Prove that if the nonnegative series \(\sum_{n=1}^{\infty} a_{n}\) and \(\sum_{n=1}^{\infty} b_{n}\) converge, then so does the series \(\sum_{n=1}^{\infty} a_{n} b_{n}\).

Short answer

The product of two convergent nonnegative series is also a convergent series.

Step-by-step solution

Preliminary Analysis

We know that \(a_n\) and \(b_n\) are nonnegative and converge. They must therefore be bounded, i.e., there exists \(M \geq 0\) such that \(0 \leq a_n, b_n \leq M\) for every \(n \geq 1\). Also, because \(a_n\) and \(b_n\) are nonnegative and converge, their series \(\sum_{n=1}^{\infty} a_n\) and \(\sum_{n=1}^{\infty} b_n\) also converge, which means the sequence of their partial sums is bounded.
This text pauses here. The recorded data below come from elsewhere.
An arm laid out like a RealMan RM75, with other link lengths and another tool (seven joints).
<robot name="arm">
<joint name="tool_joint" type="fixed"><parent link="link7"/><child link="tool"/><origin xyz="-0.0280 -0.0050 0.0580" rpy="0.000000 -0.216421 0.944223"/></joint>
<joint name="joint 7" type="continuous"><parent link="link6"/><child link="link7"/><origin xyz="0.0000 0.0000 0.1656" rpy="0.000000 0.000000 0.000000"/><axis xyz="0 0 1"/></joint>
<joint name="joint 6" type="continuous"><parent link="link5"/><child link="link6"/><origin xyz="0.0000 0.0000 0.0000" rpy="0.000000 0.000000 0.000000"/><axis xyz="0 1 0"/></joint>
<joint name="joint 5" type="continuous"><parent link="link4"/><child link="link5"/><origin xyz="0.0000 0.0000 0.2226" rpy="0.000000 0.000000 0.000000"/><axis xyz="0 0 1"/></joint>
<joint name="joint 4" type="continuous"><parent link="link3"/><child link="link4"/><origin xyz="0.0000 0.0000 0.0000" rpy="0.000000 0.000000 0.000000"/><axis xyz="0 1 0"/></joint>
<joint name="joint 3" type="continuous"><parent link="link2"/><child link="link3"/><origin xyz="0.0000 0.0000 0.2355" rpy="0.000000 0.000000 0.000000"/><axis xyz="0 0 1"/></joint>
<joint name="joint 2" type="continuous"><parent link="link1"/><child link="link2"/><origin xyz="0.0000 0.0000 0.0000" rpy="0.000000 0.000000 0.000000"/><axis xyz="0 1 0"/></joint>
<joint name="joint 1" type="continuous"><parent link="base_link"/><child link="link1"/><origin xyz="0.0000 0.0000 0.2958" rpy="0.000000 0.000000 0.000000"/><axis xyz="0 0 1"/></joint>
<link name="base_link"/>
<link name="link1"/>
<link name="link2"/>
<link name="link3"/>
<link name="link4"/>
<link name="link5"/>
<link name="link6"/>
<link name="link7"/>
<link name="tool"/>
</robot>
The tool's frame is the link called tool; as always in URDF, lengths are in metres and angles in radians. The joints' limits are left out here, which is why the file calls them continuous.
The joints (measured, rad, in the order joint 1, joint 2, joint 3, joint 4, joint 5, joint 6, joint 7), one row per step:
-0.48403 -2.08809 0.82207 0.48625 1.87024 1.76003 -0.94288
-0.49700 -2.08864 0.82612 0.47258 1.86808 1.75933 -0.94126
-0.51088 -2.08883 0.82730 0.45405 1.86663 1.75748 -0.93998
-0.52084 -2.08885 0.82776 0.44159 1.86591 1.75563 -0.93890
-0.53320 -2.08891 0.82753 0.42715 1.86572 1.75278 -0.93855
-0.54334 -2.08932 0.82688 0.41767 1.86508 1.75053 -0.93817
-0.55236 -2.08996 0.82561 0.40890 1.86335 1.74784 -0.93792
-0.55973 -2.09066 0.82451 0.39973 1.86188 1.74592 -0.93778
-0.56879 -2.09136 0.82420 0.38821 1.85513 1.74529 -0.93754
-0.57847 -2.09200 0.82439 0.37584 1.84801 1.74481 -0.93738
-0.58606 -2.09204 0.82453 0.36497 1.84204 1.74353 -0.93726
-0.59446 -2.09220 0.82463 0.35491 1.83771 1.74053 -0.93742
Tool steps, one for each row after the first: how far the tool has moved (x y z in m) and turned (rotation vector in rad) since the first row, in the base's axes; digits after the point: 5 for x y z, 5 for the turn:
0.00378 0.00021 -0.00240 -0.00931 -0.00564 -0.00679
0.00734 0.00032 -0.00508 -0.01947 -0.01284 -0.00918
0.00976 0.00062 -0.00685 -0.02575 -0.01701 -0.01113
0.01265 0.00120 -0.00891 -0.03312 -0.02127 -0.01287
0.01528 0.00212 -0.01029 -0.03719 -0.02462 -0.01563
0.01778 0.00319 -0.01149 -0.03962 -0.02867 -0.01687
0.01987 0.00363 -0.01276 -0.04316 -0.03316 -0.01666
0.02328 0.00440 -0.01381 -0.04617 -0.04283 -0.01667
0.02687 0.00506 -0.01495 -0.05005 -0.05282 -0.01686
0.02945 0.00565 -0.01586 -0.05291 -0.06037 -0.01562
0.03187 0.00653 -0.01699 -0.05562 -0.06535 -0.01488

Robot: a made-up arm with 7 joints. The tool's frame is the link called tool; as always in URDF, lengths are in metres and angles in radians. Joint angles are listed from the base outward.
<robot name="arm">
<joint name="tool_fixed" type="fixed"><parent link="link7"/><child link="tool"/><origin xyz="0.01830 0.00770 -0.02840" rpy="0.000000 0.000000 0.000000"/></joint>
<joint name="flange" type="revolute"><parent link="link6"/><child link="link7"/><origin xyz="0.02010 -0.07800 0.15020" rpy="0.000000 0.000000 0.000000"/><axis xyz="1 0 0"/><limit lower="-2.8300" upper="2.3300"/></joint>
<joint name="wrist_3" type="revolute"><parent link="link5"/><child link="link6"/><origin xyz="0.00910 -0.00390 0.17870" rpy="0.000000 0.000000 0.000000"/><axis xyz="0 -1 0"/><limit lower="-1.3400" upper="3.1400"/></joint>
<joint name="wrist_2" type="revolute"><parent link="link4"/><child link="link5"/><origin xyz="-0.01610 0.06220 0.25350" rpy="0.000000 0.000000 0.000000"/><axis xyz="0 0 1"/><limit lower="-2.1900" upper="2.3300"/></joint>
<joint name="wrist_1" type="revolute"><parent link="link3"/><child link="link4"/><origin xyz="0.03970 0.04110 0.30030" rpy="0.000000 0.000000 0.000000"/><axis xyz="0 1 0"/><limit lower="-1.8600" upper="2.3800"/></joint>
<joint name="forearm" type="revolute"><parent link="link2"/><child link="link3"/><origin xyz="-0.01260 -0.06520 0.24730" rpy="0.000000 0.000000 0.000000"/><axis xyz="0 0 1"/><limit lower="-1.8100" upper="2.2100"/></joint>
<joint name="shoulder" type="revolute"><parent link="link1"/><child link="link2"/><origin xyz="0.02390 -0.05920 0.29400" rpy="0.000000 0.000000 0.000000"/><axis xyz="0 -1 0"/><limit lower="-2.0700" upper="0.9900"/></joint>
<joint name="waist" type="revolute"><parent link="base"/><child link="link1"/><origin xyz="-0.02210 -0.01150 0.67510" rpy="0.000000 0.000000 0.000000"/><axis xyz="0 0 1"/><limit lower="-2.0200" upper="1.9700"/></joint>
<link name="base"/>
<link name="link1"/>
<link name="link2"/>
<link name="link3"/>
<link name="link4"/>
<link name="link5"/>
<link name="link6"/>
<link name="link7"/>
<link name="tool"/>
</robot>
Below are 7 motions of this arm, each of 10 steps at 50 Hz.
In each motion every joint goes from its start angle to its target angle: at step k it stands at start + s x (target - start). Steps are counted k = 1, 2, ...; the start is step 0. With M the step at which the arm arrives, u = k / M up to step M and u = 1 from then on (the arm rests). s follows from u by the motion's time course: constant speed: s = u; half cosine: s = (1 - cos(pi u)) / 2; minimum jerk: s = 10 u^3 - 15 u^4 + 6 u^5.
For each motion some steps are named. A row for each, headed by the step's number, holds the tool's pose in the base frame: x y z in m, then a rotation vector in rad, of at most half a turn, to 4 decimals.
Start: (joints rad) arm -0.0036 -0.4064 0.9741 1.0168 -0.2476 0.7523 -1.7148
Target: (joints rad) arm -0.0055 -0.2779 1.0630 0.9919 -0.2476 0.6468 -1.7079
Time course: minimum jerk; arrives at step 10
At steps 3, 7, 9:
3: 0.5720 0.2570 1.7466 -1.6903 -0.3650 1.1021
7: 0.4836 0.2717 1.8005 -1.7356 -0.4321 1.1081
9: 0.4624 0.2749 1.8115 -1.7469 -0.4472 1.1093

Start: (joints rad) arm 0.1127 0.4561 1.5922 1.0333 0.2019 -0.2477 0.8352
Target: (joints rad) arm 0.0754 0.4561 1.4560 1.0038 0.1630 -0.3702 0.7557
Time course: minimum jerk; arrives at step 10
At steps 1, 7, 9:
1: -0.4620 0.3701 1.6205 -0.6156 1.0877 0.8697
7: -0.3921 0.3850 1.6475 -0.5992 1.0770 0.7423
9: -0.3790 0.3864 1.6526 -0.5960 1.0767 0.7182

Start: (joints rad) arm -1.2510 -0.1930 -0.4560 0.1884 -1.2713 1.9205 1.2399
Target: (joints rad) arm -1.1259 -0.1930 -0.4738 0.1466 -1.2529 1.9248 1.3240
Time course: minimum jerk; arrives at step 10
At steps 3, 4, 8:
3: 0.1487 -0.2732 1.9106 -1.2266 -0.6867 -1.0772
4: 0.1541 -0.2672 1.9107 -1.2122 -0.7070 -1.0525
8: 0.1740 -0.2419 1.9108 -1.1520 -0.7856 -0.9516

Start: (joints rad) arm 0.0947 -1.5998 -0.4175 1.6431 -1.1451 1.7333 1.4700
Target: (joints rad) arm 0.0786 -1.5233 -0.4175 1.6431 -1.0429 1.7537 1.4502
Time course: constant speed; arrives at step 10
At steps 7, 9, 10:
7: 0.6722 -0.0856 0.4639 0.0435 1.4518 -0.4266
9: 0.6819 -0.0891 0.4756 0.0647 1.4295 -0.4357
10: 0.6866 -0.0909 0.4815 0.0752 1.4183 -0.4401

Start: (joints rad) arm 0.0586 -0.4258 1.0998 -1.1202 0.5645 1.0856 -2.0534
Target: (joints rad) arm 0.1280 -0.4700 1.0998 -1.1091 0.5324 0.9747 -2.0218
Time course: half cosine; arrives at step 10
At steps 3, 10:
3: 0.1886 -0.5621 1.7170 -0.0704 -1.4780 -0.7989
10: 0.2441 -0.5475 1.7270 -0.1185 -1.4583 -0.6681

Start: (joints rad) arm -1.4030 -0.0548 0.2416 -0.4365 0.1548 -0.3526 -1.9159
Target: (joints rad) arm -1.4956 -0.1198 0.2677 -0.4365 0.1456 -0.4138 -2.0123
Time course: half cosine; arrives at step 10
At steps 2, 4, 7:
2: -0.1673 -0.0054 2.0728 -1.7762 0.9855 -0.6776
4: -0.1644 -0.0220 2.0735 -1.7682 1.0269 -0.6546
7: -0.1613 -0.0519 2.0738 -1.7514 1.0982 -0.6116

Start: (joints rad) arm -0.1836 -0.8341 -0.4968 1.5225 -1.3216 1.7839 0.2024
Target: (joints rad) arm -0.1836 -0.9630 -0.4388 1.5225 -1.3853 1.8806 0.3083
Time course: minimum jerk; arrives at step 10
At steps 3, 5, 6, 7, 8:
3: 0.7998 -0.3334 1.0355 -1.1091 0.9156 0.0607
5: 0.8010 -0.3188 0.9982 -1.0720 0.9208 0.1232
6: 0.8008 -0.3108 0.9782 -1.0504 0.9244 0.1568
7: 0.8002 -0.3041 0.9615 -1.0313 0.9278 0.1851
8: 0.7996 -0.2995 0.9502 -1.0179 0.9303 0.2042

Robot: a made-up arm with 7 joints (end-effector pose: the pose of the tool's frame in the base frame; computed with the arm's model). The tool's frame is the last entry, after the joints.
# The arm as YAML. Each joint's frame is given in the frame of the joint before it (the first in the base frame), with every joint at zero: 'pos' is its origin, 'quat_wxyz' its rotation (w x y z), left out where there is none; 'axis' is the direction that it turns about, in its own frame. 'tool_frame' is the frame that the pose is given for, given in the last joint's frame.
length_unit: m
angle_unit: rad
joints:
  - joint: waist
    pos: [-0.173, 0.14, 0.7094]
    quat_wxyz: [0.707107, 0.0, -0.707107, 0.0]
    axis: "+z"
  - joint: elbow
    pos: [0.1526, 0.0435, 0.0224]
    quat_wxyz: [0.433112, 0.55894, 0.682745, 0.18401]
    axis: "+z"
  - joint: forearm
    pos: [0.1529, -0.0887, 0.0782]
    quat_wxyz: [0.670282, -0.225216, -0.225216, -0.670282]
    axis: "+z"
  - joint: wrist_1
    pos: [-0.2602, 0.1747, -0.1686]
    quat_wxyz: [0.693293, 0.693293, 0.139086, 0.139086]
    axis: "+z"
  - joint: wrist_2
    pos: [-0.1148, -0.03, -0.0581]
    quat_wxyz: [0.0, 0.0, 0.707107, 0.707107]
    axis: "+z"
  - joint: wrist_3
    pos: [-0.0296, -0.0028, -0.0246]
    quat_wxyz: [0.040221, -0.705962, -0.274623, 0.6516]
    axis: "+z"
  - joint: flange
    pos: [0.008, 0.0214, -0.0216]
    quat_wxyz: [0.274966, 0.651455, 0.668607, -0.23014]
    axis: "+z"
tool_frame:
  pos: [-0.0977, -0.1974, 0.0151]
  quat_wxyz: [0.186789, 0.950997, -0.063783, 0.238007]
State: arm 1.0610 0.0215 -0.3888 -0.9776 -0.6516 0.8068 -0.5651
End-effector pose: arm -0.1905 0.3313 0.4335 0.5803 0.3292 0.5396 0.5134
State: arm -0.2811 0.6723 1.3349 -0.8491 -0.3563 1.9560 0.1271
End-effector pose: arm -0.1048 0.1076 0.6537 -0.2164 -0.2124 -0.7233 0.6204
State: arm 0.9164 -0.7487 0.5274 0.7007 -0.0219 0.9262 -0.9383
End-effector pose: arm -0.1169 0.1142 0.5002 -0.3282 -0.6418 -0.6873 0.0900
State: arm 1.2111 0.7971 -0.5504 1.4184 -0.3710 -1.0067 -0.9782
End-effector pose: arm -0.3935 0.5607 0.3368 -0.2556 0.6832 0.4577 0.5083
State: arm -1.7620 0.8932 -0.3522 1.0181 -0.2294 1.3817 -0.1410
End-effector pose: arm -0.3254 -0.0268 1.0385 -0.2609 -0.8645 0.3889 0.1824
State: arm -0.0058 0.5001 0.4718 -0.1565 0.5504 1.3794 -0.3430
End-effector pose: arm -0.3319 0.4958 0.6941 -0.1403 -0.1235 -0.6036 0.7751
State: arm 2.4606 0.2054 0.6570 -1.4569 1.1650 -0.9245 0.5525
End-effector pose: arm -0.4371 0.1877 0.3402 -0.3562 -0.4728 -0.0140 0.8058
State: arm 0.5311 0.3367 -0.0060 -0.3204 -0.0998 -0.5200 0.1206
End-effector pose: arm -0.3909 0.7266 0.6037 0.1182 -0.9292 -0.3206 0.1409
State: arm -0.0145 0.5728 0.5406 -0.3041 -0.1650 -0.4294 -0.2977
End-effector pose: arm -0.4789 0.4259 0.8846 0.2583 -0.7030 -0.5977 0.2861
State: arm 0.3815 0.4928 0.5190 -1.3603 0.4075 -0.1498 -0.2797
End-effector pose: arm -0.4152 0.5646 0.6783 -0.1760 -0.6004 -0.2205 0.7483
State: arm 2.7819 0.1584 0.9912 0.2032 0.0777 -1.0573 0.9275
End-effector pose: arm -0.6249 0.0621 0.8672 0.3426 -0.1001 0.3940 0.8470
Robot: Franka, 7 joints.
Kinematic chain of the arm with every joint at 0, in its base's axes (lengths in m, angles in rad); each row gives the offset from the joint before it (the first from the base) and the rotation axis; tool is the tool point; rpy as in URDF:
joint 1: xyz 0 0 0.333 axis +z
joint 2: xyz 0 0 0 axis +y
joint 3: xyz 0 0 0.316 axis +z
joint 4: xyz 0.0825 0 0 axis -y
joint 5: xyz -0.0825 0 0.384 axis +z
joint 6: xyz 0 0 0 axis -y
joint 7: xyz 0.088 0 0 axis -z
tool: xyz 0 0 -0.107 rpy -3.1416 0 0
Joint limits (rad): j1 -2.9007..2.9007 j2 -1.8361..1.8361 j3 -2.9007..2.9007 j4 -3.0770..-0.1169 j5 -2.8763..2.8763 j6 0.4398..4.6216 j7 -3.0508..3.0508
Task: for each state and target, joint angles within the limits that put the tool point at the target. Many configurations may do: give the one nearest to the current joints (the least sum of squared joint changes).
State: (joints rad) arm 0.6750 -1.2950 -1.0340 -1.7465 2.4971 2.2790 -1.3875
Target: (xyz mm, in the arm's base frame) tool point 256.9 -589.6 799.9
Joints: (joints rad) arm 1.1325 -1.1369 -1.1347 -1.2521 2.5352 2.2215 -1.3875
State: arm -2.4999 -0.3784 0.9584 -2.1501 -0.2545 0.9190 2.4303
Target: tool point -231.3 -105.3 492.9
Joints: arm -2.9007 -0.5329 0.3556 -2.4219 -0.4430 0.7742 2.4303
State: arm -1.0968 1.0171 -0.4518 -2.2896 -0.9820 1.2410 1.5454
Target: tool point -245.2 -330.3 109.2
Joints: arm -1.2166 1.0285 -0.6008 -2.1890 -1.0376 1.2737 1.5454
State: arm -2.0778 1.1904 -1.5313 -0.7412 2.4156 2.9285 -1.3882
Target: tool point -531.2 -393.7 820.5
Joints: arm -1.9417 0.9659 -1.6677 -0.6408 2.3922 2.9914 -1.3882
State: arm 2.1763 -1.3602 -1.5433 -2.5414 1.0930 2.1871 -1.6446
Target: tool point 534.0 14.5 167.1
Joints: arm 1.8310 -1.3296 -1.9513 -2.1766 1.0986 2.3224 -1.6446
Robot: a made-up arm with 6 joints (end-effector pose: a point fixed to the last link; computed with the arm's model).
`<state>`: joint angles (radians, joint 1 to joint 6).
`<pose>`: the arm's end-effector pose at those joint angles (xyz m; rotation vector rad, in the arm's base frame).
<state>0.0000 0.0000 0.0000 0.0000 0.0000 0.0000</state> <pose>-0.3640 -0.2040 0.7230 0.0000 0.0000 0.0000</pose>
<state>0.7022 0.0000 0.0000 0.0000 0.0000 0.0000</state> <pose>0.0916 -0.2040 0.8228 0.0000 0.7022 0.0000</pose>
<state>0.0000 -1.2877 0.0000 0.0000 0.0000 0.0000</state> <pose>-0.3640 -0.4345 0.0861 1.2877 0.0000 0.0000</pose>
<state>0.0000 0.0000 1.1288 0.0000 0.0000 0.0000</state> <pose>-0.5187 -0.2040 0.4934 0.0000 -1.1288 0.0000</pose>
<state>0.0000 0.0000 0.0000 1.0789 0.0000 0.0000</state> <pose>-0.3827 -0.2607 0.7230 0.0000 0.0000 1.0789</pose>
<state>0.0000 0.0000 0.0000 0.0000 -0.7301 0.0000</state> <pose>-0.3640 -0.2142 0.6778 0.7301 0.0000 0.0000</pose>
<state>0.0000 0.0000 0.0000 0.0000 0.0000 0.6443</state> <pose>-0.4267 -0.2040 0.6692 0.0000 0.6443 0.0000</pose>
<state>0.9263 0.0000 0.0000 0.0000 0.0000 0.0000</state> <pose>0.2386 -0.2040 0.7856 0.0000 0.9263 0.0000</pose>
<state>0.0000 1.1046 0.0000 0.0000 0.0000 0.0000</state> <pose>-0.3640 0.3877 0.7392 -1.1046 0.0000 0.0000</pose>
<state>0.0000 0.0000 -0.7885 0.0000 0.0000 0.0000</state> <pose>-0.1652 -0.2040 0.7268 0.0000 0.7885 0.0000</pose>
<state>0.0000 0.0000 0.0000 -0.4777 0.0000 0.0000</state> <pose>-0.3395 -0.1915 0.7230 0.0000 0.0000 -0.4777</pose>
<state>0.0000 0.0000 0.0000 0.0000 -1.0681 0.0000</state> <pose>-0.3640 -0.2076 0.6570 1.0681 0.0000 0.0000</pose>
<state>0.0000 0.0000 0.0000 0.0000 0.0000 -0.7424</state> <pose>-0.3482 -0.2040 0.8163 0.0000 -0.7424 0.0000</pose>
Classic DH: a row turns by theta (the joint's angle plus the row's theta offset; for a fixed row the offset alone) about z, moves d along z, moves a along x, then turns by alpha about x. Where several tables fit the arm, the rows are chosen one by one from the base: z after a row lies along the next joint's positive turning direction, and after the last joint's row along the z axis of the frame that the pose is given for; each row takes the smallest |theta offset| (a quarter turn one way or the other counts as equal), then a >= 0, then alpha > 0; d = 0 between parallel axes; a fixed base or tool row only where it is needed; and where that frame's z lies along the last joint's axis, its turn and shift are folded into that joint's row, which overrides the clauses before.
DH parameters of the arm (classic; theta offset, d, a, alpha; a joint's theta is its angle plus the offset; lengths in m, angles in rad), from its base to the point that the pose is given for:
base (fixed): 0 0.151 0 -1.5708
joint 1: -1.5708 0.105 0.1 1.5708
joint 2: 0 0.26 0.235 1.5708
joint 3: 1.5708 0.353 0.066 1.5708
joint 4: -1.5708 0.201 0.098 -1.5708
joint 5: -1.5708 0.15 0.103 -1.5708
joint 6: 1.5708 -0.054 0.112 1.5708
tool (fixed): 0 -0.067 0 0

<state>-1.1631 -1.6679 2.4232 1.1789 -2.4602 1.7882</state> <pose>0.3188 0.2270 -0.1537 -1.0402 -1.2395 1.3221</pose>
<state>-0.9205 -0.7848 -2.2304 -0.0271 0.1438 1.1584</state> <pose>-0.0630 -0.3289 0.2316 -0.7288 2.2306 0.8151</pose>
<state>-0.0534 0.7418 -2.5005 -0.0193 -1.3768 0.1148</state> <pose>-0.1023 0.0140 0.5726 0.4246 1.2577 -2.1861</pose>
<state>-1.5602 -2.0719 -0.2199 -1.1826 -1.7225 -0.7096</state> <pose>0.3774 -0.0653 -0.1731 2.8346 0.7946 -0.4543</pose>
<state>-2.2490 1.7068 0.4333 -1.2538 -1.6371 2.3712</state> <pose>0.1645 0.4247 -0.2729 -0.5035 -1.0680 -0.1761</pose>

Setting up the proof by contradiction

Assume, on the contrary, that the series \(\sum_{n=1}^{\infty} a_n b_n\) diverges. This means that the sequence of partial sums of the series is unbounded, i.e., there exists a subsequence of partial sums that is strictly increasing and goes to +∞.

Finding the contradiction

But each term in the series \(\sum_{n=1}^{\infty} a_n b_n\) is less than or equal to \(M^2\). So the sequence of partial sums of this series is increasing and bounded above by \(N*M^2\), which leads to a contradiction as a bounded sequence can't go to infinity.

Conclusion

Therefore, the assumption that the series \(\sum_{n=1}^{\infty} a_n b_n\) diverges is false, and thus, the series \(\sum_{n=1}^{\infty} a_n b_n\) converges.